Exercise brief: Search term "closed": please copy every line of the records below that contains it.

Dataset items:
+++
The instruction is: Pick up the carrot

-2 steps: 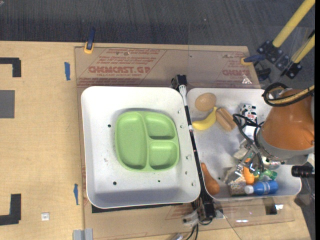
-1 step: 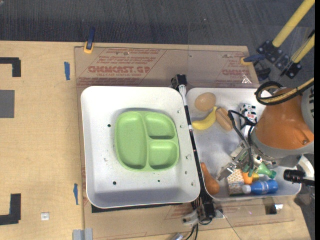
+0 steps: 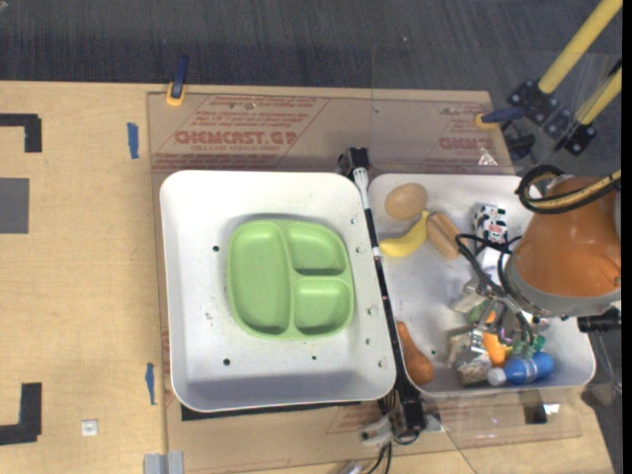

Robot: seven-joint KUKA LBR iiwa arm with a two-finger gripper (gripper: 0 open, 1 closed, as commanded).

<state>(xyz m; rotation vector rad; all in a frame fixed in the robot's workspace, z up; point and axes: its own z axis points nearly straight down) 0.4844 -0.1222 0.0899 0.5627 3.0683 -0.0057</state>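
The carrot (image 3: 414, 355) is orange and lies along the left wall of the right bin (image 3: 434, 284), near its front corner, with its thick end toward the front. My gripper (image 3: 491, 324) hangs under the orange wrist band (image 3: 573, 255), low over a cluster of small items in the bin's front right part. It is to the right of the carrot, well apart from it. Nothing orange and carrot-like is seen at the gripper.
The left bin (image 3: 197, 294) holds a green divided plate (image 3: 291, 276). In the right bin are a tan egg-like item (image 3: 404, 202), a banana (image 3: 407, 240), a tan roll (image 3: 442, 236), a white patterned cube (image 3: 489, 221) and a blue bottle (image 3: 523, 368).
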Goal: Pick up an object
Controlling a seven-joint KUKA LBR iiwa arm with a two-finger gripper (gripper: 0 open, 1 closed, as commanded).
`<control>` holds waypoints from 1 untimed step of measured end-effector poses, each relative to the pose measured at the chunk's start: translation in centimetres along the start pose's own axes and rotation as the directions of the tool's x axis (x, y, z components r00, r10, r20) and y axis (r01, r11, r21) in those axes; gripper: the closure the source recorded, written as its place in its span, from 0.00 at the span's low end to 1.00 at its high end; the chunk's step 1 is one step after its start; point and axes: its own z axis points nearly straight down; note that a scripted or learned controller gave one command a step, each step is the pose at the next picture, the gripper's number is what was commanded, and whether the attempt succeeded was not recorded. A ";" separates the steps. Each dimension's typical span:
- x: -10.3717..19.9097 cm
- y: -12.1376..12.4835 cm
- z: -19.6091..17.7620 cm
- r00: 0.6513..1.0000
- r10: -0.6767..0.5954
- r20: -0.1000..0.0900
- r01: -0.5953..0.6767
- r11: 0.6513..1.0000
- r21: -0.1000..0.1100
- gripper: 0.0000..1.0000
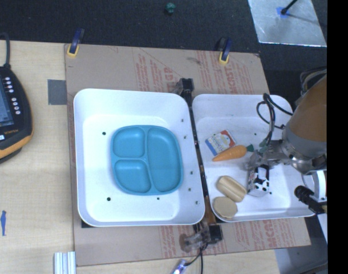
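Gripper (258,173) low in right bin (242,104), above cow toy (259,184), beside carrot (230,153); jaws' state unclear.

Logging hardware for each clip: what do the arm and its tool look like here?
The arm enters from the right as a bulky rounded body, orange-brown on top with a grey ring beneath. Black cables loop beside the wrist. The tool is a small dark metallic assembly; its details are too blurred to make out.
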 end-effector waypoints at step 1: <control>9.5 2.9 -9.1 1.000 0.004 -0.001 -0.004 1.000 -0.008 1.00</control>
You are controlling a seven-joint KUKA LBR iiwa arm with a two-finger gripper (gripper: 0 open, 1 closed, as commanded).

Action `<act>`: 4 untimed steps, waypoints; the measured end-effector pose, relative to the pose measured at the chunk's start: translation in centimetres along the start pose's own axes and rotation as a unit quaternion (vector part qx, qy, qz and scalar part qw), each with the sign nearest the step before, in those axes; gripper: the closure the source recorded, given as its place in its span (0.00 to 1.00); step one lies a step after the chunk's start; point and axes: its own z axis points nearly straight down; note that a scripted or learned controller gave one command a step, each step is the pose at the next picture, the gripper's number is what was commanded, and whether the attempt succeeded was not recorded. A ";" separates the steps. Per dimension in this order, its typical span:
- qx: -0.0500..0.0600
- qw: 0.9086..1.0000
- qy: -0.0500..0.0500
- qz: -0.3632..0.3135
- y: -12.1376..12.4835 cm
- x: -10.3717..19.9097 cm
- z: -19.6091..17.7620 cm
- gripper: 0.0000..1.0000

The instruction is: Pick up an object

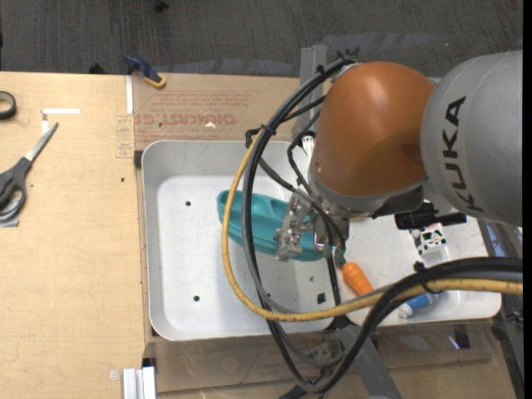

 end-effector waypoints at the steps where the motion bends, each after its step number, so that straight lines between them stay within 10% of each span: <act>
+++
Exercise output:
Robot: seven-joint KUKA LBR iiwa arm with a two-finger gripper (gripper: 0 open, 1 closed, as commanded).
Controlling a seven-joint KUKA LBR iiwa arm with a two-finger gripper (gripper: 0 open, 1 closed, as commanded).
You are controlling a seven-joint KUKA LBR iiwa arm with a two-finger gripper (gripper: 0 open, 1 closed, as commanded).

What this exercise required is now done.